Assignment
Reproduce the listing below character for character; drop every image.

Information supplied
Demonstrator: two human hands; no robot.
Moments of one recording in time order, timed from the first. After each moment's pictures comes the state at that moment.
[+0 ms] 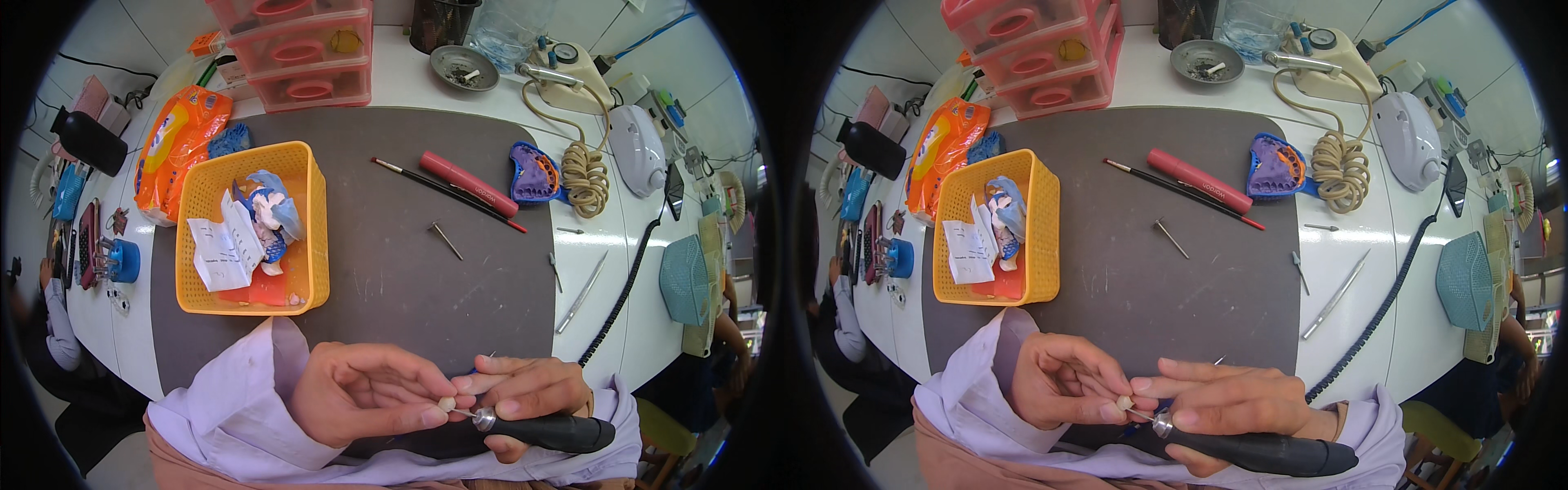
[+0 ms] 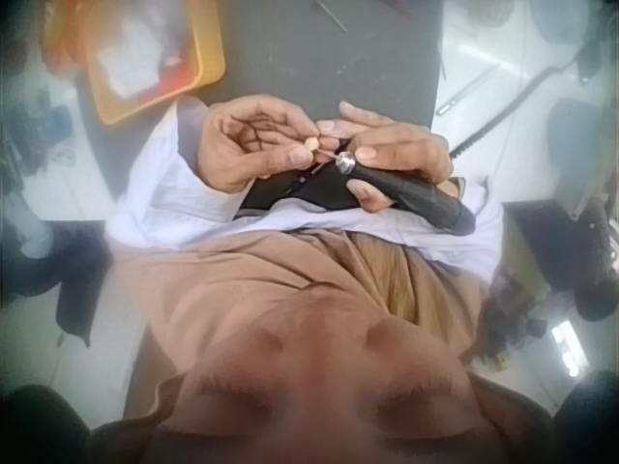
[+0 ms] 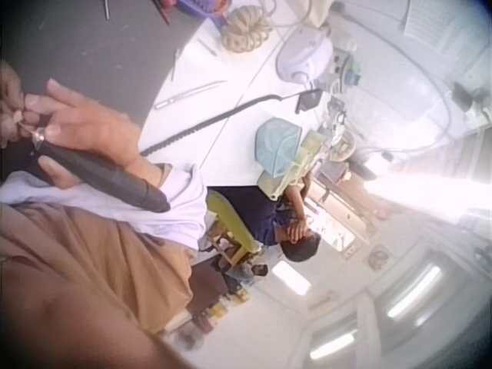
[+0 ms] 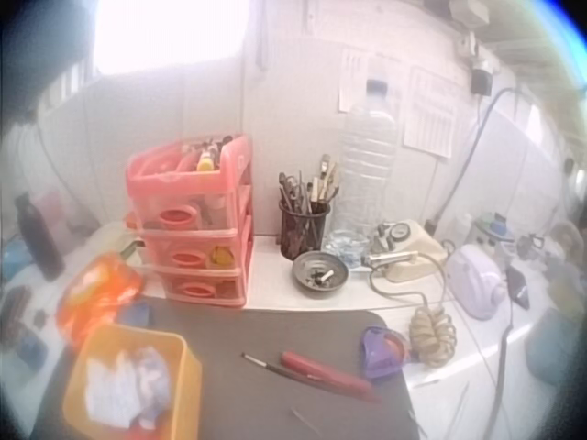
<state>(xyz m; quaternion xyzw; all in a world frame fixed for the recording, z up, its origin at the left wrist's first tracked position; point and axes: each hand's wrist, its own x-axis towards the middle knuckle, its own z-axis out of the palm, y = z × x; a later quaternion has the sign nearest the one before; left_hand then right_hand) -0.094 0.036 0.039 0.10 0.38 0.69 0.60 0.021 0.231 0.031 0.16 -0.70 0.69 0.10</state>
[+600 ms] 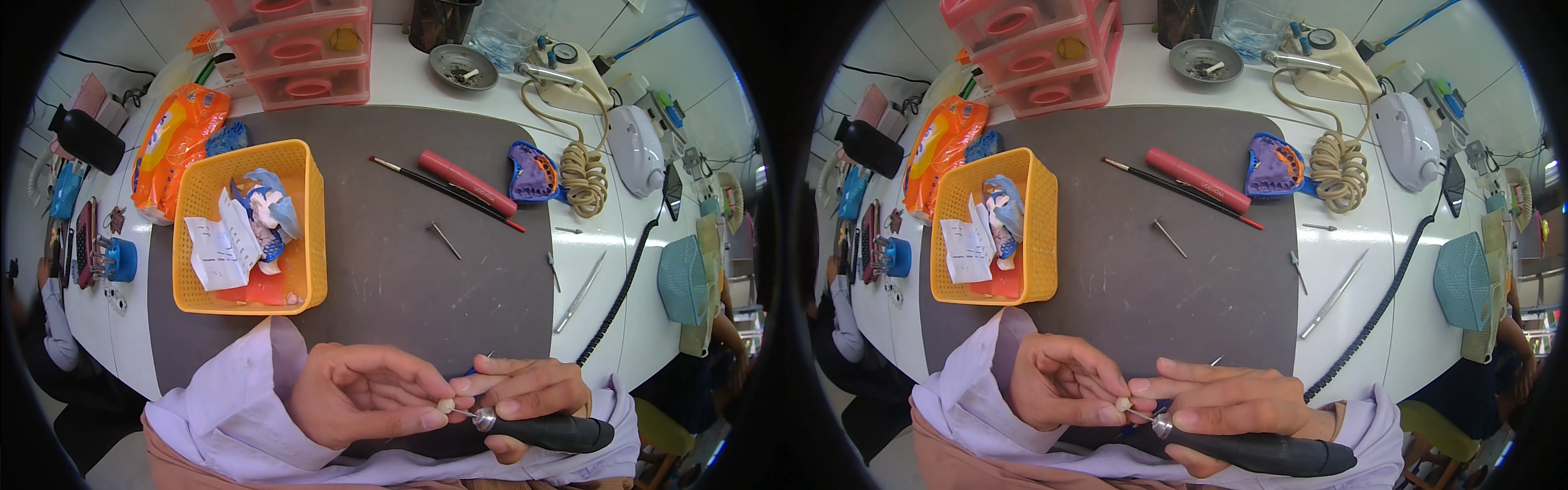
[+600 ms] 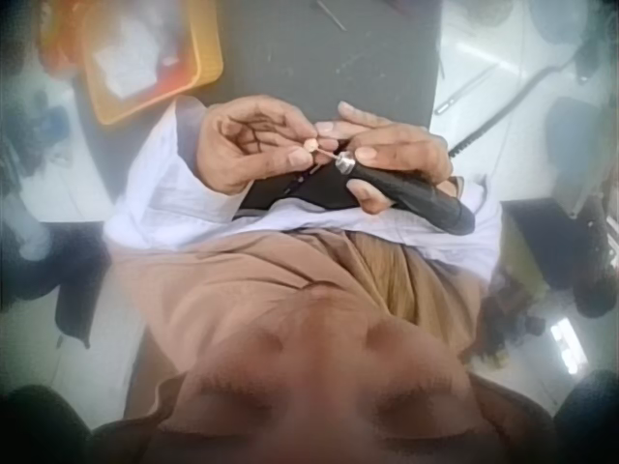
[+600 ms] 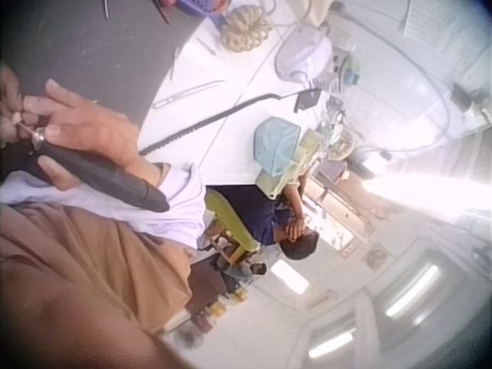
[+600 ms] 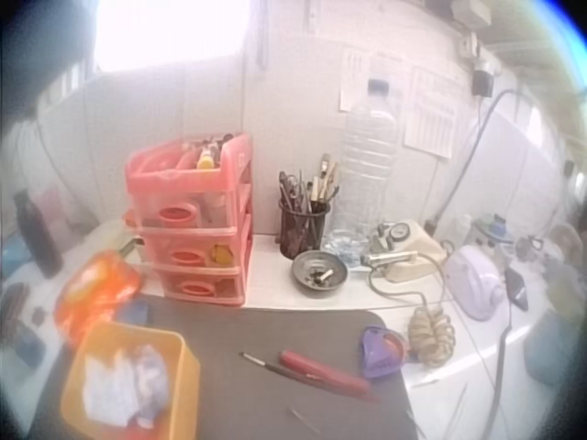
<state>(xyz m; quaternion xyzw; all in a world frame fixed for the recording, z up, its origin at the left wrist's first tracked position) -0.094 0.035 0.037 0.12 0.38 0.69 0.60 0.021 0.225 0.028 0.13 -0.71 0.68 0.14</state>
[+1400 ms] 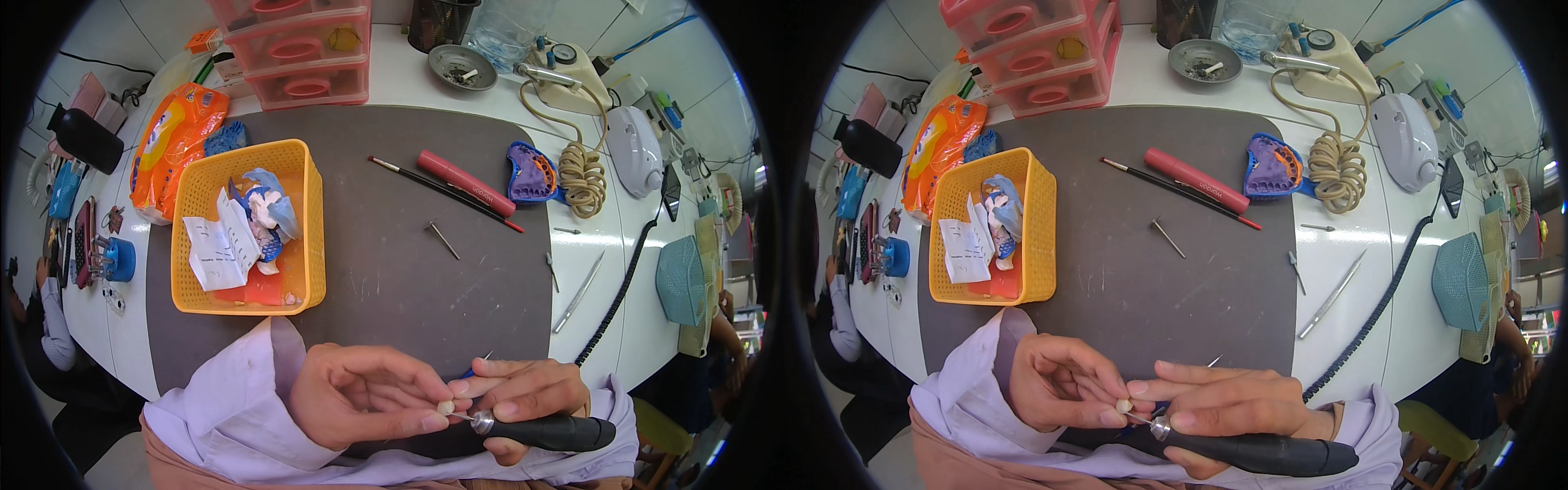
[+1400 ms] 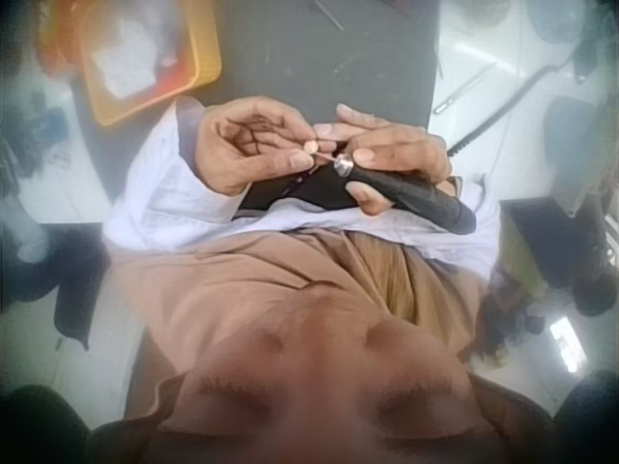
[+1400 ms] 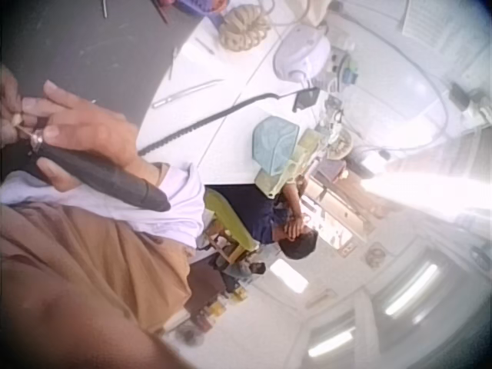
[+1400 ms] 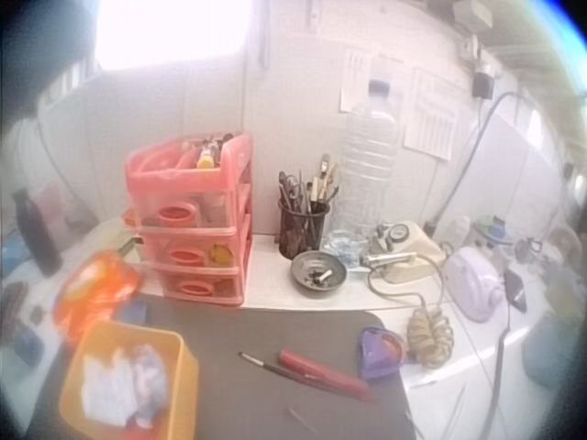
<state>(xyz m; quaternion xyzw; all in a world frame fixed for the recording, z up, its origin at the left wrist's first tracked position) -0.092 0.035 0.035 0.13 0.36 0.71 0.59 0.023 0.222 0.028 0.12 -0.70 0.69 0.14</state>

Expected answer
Demonstrator: two human hands; no robot.
Moments of one recording in time order, timed from the first. After each moment's pictures comes the state at that moment.
[+0 ms] 
[+0 ms] 
[+0 ms] 
[+0 ms] 
<state>(xyz m; quaternion xyzw; all in a world frame fixed for the recording, z up, its origin at the left wrist's first tracked position; point and axes: each hand's wrist, its own x-axis towards the middle knuckle, its own z-axis out of the palm, y = z × x; a later quaternion has the sign nearest the one before; left_hand then right_hand) -0.094 0.036 0.039 0.10 0.38 0.69 0.60 0.021 0.231 0.031 0.16 -0.70 0.69 0.10</state>
[+600 ms] 
[+600 ms] 
[+600 ms] 
[+600 ms] 
<state>(xyz m; quaternion xyzw; all in a world frame fixed for the recording, z up, its origin at the left wrist's first tracked position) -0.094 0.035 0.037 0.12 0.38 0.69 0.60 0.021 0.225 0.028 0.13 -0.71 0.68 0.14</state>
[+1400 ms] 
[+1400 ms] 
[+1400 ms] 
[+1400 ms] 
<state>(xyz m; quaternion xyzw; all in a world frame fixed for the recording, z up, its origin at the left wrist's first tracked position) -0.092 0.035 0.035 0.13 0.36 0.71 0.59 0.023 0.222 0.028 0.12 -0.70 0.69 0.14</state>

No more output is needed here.